The card cheered me up immensely. Then, as they day went on, it saddened me. Not the card or who it came from, it's much deeper than that. The cards and e-mails have definitely slowed down (again, present company excepted, several people will e-mail me after they have read something on my blog). I know from my own fight, yes the surgery was a big deal, but certainly not what I consider my toughest fight. I am fretting much more about the chemo than I ever did for the operation. The list of chemo side effects they are required to read to you sounds like they are reading the entire Physician's Desk Reference, even the parts about the parts you don't have. I haven't heard that many side-effects since the last time I saw an erectile dysfunction drug commercial. As you gear up for the toughest parts of your fight, the support trails off. It's not like having a baby, or a gallbladder removed, or getting married, where there is intense pain at the beginning and then the healing starts (except for getting married, where you never heal, you just accept your fate). Cancer treatment is constant ups and downs, physically and mentally. No, I am not begging for cards, I am just talking about the reality for cancer patients. Sometimes when we are ready to face our biggest battles, we have the least support in our network. And knowing several cancer survivors, I will admit to being part of the problem sometimes.

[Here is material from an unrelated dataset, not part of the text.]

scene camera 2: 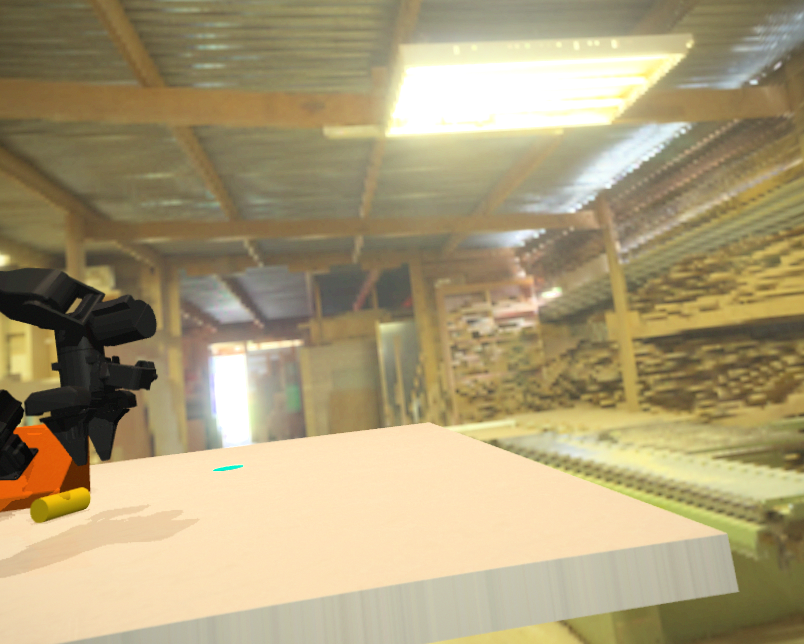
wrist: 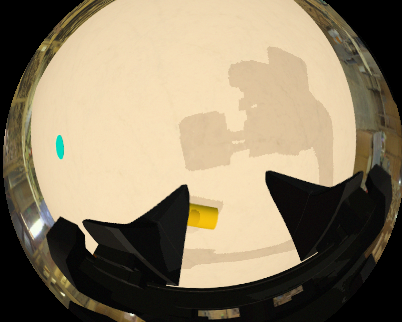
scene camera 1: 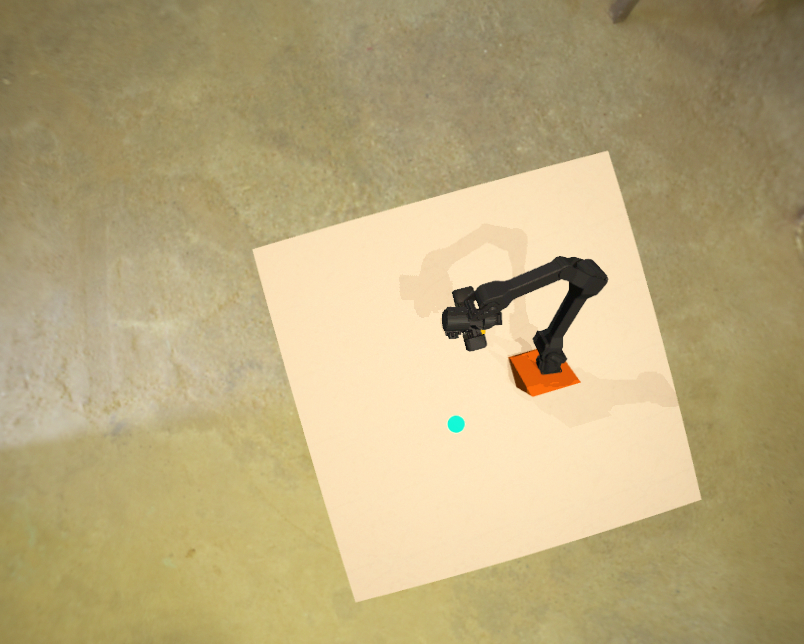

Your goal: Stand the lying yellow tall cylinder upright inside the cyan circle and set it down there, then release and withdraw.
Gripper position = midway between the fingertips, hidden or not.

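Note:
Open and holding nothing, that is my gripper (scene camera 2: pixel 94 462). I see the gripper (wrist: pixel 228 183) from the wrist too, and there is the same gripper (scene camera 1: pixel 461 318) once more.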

As I go through this I am making my own vow, that from now on when someone I know gets diagnosed with cancer, I will make an effort to not just send them a card, but send them several cards and e-mails. Because now I know, even though other people may have forgotten that you are still in the fight in your life, you are still in the fight, be it alone, or with family, or with friends, or with every friend on Facebook, even the ones you aren't sure who they are or how they got on your Friend's List. When dealing with cancer, the more support the better. And if anyone is taking notes, an American made PRS would sure give me a lot of support...
What I learned this week is that there are many people who love you and Julie. We worry when we don't hear from you. We hope and pray everything will be alright and you can join us to live, laugh and of course work with us.
ReplyDeleteSo, perhaps it is safe to say someone at work gave me your website and I've been lurking, not knowing if it is okay to say I've heard and I hope you are giving your cancer hell. After reading this, I think it may be safe to quit lurking and to say I hope all is going as well as it possibly can and although I don't much like the topic, I am glad to see you haven't lost your sense of humor.